In each experiment, the rings were normalized with L-Phenylephrine (PE) at 1. mu. mol/L until the response was reproducible. To evaluate the vasodilatory effect of the test compounds, cumulative concentration-response curve tests of the following compounds (10nM to 3mM) were performed on PE (1. mu.M) precontacted rings:

2, 4-bis (4-methoxyphenyl) -1, 3, 2, 4-dithiadiphosphetane 2, 4-disulfide (Lawesson's reagent), thioacetamide, NaHS, 4-HTB and Na₂And S. The carrier means buffer but no compound. The test compound profile was constructed in the presence of endothelium. To assess endothelial integrity, cumulative concentration-response curve assays for Ach (10nM-30 μ M) were performed on PE pre-contacted rings.

The data obtained are shown in FIG. 22 and expressed as mean. + -. SEM. By two-way analysis of variance (ANOVA) and subsequent use of GraphPad^TMThe software performed the Bonferroni test to achieve multiple comparisons to determine the level of statistical significance.

FIG. 22 shows the H of the present invention compared to the vector₂The S-releasing moieties, Lawesson' S reagent, 4-HTB and thioacetamide all showed significant vasodilatory effects, which were concentration dependent. In addition, the% relaxation curves were all comparable to using NaHS and Na₂The curve obtained at S is comparable.

Claims

1. A compound having the formula:

A-L-R (I)

wherein:

a is

wherein-NH₂In the 4 or 5-bit state,

l is O; and

r is a hydrogen sulfide releasing moiety selected from:

2. a compound according to claim 1, 4- (5-thio-5H- [1, 2] dithiol-3-yl) -phenyl 4-or 5-amino-2-hydroxy-benzoate.

3. The compound according to claim 1, 4-thiocarbamoylphenyl 4-or 5-amino-2-hydroxybenzoate.

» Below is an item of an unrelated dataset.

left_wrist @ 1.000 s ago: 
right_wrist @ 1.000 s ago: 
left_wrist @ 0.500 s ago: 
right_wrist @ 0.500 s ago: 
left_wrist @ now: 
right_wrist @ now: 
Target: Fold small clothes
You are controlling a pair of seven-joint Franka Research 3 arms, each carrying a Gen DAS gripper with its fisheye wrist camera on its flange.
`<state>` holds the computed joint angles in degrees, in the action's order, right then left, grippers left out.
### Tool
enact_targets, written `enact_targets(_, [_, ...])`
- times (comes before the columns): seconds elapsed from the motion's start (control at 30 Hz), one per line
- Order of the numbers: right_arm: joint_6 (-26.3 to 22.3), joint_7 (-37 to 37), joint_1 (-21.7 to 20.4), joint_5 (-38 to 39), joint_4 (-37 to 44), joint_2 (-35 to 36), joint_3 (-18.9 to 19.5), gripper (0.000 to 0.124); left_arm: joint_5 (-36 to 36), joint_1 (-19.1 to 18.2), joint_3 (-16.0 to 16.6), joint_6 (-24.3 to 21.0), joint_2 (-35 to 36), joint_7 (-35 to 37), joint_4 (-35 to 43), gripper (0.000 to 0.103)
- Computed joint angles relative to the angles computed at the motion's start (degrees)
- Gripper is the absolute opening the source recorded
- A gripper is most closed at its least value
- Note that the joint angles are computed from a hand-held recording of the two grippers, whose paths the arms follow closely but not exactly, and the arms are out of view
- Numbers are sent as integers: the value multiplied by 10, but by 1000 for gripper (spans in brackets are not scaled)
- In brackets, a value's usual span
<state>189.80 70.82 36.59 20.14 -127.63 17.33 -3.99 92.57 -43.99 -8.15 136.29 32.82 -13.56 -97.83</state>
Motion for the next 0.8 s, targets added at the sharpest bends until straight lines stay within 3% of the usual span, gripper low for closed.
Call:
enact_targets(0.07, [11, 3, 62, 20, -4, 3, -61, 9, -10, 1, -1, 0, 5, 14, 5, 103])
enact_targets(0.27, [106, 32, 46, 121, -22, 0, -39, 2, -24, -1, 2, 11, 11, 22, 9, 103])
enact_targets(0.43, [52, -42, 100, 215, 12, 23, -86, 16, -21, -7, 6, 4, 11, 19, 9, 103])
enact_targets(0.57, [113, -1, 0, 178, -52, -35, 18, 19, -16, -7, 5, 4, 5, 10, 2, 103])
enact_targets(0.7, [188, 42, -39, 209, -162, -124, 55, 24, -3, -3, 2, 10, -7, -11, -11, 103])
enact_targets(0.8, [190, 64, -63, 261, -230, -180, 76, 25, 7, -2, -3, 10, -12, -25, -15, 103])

4. A compound according to claim 1, 4- (5-thio-5H- [1, 2] dithiol-3-yl) -phenyl 5-amino-2-hydroxy-benzoate.

5. A compound according to claim 1, 4-thiocarbamoylphenyl 5-amino-2-hydroxybenzoate.

6. A pharmaceutical composition comprising a compound according to any one of claims 1 to 5, or a pharmaceutically acceptable salt thereof, and a pharmaceutically acceptable excipient or carrier.

7. The use of a compound according to any one of claims 1 to 5 in the manufacture of a medicament for the treatment of inflammation of the gastrointestinal tract of a patient.

8. Use of a compound according to any one of claims 1 to 5 in the manufacture of a medicament for the treatment of crohn's disease in a patient.

9. Use of a compound according to any one of claims 1-5 in the manufacture of a medicament for treating ulcerative colitis in a patient.

10. Use of a compound according to any one of claims 1 to 5 in the manufacture of a medicament for the treatment of irritable bowel syndrome in a subject.

11. Use of a compound according to any one of claims 1 to 5 in the manufacture of a medicament for the prevention of colon cancer.